Labs are ranked from available public Arena performance with a coverage adjustment, so broad benchmark coverage matters. A lab with one excellent score should not automatically outrank a lab with many strong model rows.

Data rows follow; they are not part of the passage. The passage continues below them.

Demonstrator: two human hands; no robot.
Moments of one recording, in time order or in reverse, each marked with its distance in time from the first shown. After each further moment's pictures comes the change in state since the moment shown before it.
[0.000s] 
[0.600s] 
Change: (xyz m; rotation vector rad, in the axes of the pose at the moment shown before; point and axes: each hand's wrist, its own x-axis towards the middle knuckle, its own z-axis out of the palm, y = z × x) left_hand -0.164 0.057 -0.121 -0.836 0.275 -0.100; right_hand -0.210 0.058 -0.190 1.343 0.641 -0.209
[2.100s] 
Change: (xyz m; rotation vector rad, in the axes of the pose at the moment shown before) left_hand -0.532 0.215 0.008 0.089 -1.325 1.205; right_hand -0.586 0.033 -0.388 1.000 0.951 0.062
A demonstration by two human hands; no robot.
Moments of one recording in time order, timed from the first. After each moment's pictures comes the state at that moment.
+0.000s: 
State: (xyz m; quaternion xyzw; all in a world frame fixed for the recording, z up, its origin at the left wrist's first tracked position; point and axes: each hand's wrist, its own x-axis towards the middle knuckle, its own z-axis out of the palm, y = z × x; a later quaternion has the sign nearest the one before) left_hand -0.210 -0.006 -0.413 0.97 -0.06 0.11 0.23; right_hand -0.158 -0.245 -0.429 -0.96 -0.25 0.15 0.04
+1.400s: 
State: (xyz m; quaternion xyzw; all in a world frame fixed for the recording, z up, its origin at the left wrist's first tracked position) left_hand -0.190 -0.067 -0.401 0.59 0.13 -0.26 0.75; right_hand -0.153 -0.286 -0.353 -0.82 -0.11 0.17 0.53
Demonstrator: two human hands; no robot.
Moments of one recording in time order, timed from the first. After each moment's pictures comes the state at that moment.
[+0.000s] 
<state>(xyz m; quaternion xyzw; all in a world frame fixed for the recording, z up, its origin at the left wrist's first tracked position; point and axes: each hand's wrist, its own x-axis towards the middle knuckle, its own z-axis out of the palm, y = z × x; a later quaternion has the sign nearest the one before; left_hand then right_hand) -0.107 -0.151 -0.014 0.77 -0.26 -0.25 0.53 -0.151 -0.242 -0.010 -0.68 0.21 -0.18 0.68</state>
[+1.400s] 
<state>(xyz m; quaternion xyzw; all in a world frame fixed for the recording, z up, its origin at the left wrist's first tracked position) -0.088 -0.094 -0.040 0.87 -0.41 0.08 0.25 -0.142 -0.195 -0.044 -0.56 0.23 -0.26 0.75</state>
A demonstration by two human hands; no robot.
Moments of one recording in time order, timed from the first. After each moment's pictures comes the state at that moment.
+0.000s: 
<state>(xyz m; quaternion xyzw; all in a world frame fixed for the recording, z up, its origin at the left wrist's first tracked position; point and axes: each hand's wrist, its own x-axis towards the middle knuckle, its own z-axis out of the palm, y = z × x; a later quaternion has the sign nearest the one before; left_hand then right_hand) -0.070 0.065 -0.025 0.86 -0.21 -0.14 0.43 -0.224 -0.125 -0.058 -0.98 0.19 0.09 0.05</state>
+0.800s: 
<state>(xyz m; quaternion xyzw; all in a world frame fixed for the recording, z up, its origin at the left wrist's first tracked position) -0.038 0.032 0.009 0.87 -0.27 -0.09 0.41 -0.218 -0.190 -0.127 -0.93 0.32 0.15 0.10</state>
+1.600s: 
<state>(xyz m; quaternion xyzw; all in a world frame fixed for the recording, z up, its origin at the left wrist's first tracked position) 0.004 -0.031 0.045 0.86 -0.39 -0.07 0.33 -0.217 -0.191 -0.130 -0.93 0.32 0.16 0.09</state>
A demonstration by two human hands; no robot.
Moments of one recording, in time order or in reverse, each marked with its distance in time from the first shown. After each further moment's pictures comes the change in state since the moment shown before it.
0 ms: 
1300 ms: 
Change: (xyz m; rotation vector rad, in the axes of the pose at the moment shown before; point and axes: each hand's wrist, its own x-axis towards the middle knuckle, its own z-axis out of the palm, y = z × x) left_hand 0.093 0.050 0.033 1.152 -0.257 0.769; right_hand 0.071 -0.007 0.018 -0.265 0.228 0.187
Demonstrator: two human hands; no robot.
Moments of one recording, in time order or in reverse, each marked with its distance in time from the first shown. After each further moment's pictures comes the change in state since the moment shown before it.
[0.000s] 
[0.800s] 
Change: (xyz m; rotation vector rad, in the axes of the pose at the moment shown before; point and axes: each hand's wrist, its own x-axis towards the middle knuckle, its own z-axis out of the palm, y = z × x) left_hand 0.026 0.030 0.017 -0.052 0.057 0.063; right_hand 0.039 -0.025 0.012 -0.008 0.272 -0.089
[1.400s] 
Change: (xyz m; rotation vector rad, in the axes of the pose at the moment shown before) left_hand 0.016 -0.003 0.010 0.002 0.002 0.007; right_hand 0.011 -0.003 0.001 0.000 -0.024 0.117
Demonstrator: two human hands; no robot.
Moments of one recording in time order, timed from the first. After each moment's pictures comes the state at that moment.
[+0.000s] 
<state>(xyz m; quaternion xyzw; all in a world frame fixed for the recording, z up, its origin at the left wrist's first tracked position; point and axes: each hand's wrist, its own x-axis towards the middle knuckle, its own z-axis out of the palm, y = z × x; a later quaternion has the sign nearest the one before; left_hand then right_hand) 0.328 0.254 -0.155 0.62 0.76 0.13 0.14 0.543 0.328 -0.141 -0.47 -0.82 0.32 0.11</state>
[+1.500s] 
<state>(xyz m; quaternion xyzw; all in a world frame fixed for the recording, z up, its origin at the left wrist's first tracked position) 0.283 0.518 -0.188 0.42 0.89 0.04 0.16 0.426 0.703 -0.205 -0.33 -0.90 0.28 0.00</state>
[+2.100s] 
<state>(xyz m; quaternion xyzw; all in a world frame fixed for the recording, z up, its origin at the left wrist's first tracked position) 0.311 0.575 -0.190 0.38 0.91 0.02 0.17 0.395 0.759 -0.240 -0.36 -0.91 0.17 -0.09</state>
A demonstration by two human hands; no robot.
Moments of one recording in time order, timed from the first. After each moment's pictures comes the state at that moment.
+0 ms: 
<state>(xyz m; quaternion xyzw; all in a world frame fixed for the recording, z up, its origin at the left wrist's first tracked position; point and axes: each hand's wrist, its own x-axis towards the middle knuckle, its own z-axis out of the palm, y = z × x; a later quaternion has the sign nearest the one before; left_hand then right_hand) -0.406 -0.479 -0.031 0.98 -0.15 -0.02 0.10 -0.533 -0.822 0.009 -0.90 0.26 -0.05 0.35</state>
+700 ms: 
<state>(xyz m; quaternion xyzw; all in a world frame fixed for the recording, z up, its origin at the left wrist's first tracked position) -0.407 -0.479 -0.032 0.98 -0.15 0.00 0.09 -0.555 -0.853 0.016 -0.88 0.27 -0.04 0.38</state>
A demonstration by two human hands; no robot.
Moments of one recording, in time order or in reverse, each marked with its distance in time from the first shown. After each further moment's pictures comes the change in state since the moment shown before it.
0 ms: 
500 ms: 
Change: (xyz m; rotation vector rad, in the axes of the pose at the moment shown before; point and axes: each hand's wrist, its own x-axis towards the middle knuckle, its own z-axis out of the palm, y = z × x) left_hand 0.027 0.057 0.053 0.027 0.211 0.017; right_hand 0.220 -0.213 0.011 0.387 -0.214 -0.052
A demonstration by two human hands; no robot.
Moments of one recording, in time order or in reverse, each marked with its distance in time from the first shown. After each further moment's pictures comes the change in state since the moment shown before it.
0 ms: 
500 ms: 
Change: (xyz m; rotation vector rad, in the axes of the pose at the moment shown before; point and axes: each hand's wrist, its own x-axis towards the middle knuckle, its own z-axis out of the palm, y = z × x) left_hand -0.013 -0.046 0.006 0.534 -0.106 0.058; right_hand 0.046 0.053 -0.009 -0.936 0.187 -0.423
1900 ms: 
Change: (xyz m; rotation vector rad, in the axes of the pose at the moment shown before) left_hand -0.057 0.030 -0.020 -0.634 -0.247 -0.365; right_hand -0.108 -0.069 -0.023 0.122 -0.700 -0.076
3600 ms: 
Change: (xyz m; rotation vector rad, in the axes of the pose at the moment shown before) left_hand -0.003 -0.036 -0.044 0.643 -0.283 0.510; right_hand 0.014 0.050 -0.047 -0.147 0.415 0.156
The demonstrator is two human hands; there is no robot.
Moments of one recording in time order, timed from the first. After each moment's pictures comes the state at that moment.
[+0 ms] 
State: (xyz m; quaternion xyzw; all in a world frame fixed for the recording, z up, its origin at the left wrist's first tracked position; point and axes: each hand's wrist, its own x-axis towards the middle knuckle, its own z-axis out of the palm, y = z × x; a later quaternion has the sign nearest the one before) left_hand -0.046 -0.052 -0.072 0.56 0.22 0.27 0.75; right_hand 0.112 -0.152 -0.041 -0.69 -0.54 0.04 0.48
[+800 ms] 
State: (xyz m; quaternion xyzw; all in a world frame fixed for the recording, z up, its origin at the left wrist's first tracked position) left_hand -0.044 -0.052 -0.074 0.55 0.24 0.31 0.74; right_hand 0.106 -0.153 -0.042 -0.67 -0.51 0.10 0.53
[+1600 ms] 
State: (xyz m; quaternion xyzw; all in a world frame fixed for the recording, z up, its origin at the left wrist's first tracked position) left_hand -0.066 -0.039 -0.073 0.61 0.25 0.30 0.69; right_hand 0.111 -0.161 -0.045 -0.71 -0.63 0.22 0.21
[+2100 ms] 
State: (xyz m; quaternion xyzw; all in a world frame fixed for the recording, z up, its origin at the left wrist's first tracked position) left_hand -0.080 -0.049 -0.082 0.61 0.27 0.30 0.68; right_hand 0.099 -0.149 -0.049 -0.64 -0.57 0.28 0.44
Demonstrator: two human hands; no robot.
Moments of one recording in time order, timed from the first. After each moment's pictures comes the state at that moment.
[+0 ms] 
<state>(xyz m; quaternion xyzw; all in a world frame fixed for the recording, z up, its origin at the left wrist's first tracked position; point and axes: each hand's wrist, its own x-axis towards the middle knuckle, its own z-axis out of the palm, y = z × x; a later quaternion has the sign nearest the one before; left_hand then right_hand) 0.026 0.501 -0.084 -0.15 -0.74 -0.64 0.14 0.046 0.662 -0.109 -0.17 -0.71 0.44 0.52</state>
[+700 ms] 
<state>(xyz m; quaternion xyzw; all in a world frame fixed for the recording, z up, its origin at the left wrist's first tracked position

Average rank is computed across the Arena rows available for that lab's tracked models. It is useful for comparing portfolio strength, but it should be read alongside model count and coverage.
Open-weight counts show how much of a lab's tracked portfolio can plausibly be self-hosted or inspected outside a closed API. It is a portfolio signal, not a quality score by itself.
Small portfolios are more sensitive to one strong or weak model. The page keeps model count and coverage visible so lab comparisons are not reduced to a single rank number.